На четвереньках ползу к ночному столику, беру бумажный пакет и прикладываю его ко рту. Пока он надувается и сдувается, ко мне приходит прозрение. Я сама и есть все то, что ненавижу, отвратительный и горький коктейль из самого плохого, что есть у моих родителей, и это открытие вызывает слезы.
Наконец, с опозданием на несколько часов – и даже лет – я навожу порядок в голове. Теперь я все поняла. Желая сделать все, чтобы не стать копией матери, я обрекла себя на одиночество. Я верила, что отвергнув любовь, тем самым отложу развод родителей и те ужасные последствия, которые он имел для моей матери. Я позволила ее проблемам войти в мое сердце, заперлась в своих книгах, полных красивых, обнадеживающих историй со счастливым концом, ежедневно боролась со всем, что хоть как-то напоминало любовную слабость. Я выстроила вокруг себя стену точно так же, как она это делает со своими коробками с несчастьями. Без всякой на то разумной причины . Ты ведешь себя, как она. Ты ведешь себя так же, как она. Ради чего?
Чем больше я анализирую ситуацию, тем больше убеждаюсь, что порчу себе жизнь. Я ничего не испытываю, боясь страдать, и, в итоге, страдаю от того, что ничего не испытываю. Я сама заключила себя в тюрьму, и это даже серьезнее, чем то, в чем я обвиняю весь мир. Я труслива и глупа. И я скучаю по Доновану.
Я облажалась. Падение прогоняет мой гнев. Плачу, не переставая, так громко, что даже устаю. Тащусь к кровати.
Не знаю, как долго я спала, но, когда открываю опухшие веки, на улице светло. Мое сердце сжимается, когда я полностью просыпаюсь, одна в своей постели, без ноги Дона в качестве подушки. Больше не хочу быть прежней. Конечно… Я точно знаю, чего хочу, и больше не боюсь признаться себе в этом. С другой стороны, я еще не понимаю, как буду действовать. Мало того, я не представляю, сработает ли это вообще, но в одном я уверена. Вскакиваю на ноги и подхожу к письменному столу. Хватаю блокнот и ручку, подтягиваю стул и принимаюсь записывать план, который только что возник в моей голове. Придется разобраться с матерью, но сначала нужно исправить ту фундаментальную ошибку, которую я совершила вчера.
28. Донован
Если бы у меня было не такое убитое настроение, я бы удивился, увидев, как моя сестра выходит из спальни Адама и тихо шагает по квартире, напевая I believe I can fly[22]. Провожаю ее мрачным взглядом, она украдкой бросает на меня взгляд, хмурится и замедляет шаг.
– Что-то случилось?
– Нет.
– Хорошо.
Она исчезает на кухне, а следом за ней – ее новый парень. Слышу, как они разговаривают, громко смеются и целуются. Им потребовался всего один вечер, чтобы начать встречаться. Только один чертов вечер! Бешусь от того, что с Кэрри все не так.
Влюбленные снова проходят по гостиной и останавливаются перед диваном, на котором я лежу уже несколько часов. Кажется, они заслуживают применения того самого кодекса бро.
– Ты в порядке, Дон? – спрашивает Адам.
Пялюсь на черный экран телевизора. Если я их проигнорирую, они уйдут!
– Он дуется, – заявляет Амелия, потягивая сок из соломинки.
– Почему он дуется?
– Я не знаю.
– Ты спрашивала его об этом?
– Да.
– И что он ответил?
– Ничего.
– Ты настаивала?
– Нет. Считаю, хорошо уже то, что я с ним заговорила.
Валите отсюда!
– Должно быть, это связано с Кэрри.
– И правда, я давно ее не видел, – размышляет Адам.
– По-моему, она поняла, что мой брат скучен.

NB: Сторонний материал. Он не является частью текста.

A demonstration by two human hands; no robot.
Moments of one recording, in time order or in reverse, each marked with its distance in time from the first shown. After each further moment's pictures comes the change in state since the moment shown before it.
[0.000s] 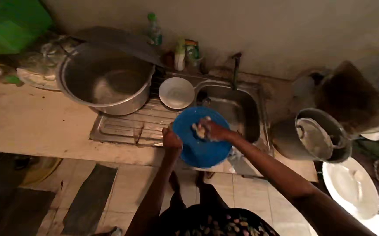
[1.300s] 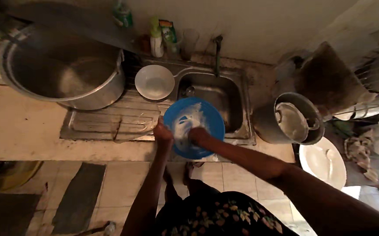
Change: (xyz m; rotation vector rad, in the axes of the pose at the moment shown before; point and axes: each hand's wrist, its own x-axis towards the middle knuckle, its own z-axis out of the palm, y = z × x) left_hand -0.013 0.029 0.034 0.018 0.024 -0.042; right_hand -0.025 0.016 0.064 -0.356 -0.061 0.180
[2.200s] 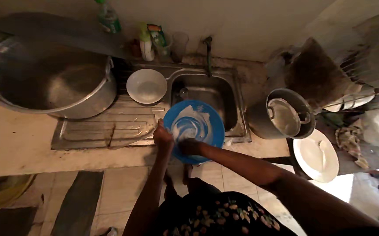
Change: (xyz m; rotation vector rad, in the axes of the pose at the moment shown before) left_hand -0.006 0.011 0.010 -0.002 -0.022 0.030; right_hand -0.016 -0.037 -0.004 0.120 -0.146 -0.080
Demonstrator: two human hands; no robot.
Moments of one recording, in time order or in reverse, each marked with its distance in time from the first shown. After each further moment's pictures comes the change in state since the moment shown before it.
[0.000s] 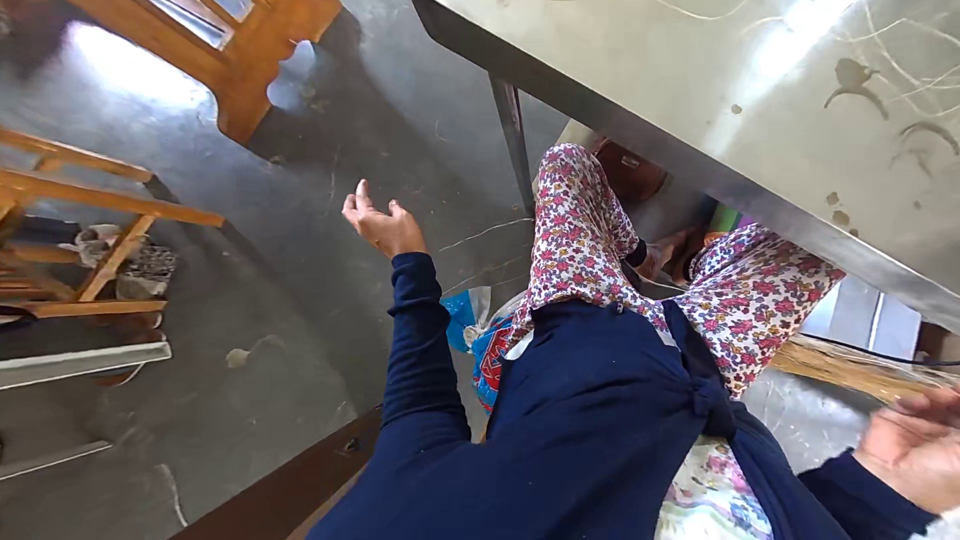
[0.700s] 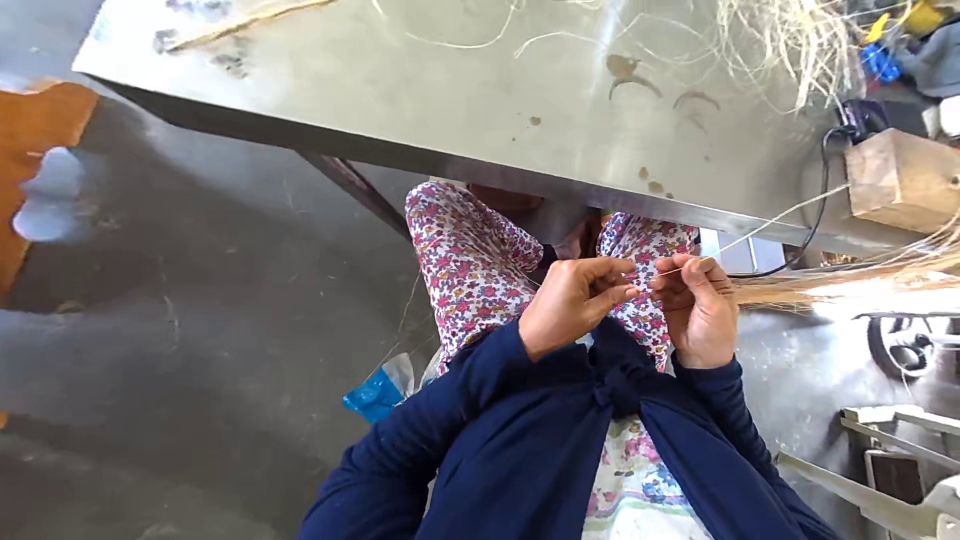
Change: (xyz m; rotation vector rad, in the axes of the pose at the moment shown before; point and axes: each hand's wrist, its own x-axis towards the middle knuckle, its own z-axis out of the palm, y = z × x) left_hand -0.251 0.192 0.023 -0.757 -1.441 0.861; right_hand -0.036 0.026 0.095 0.127 -0.437 0.147
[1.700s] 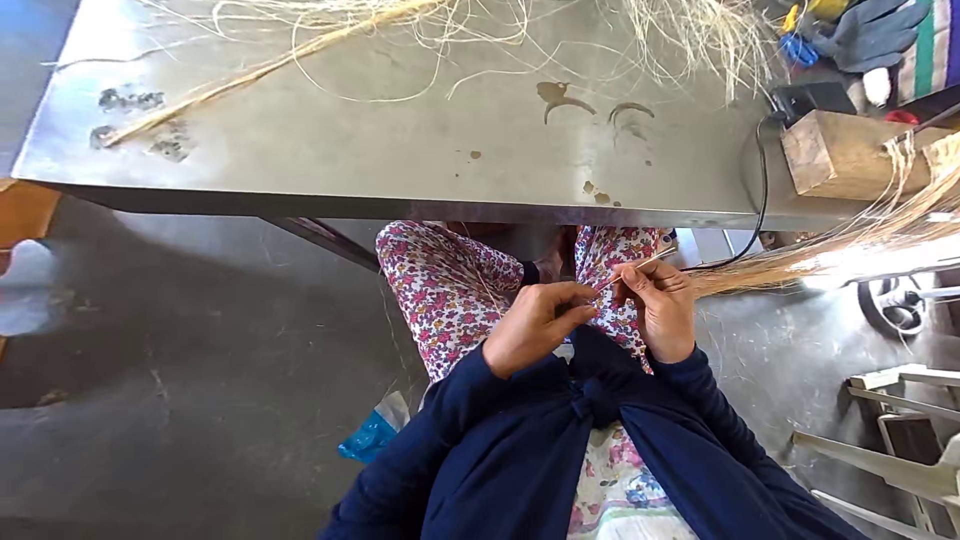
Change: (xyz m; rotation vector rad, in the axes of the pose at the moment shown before) left_hand -0.001 -0.011 -0.008 0.086 -0.162 -0.030; right_hand 0.004 0.013 -0.003 -0.197 -0.015 -0.128
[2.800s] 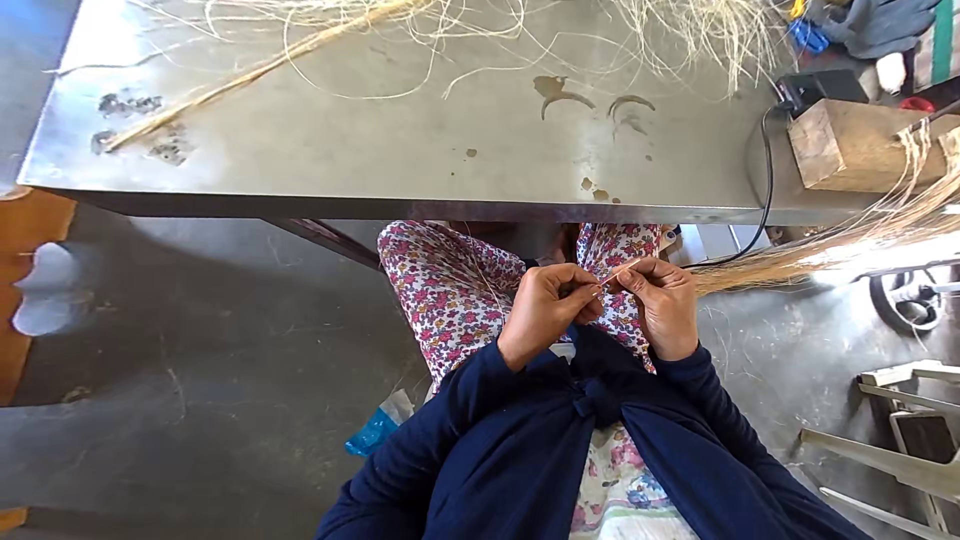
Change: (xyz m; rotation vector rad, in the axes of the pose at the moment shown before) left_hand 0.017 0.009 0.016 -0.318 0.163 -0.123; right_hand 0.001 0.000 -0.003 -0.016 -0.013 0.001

– Уверен, она давно это знала, тут должно быть что-то другое.
– Возможно…
– Может, уже заткнетесь?
Я закричал так громко, что сестра уронила соломинку.
– Он снова использовал свои голосовые связки! – изумляется она. – Дай пять!
Они с Адамом стукаются кулаками, затем смотрят на меня, ожидая, когда я заговорю. Честное слово, они сговорились!
– Проваливайте отсюда.
– Какой ворчун. Что происходит, Доннидон?
– Кажется, я уже хочу вернуть то время, когда ты игнорировала меня.
– Адам говорит, что я должна попытаться помириться с тобой, но, если ты по-братски попросишь меня о другом, с удовольствием вернусь к моим прежним привычкам.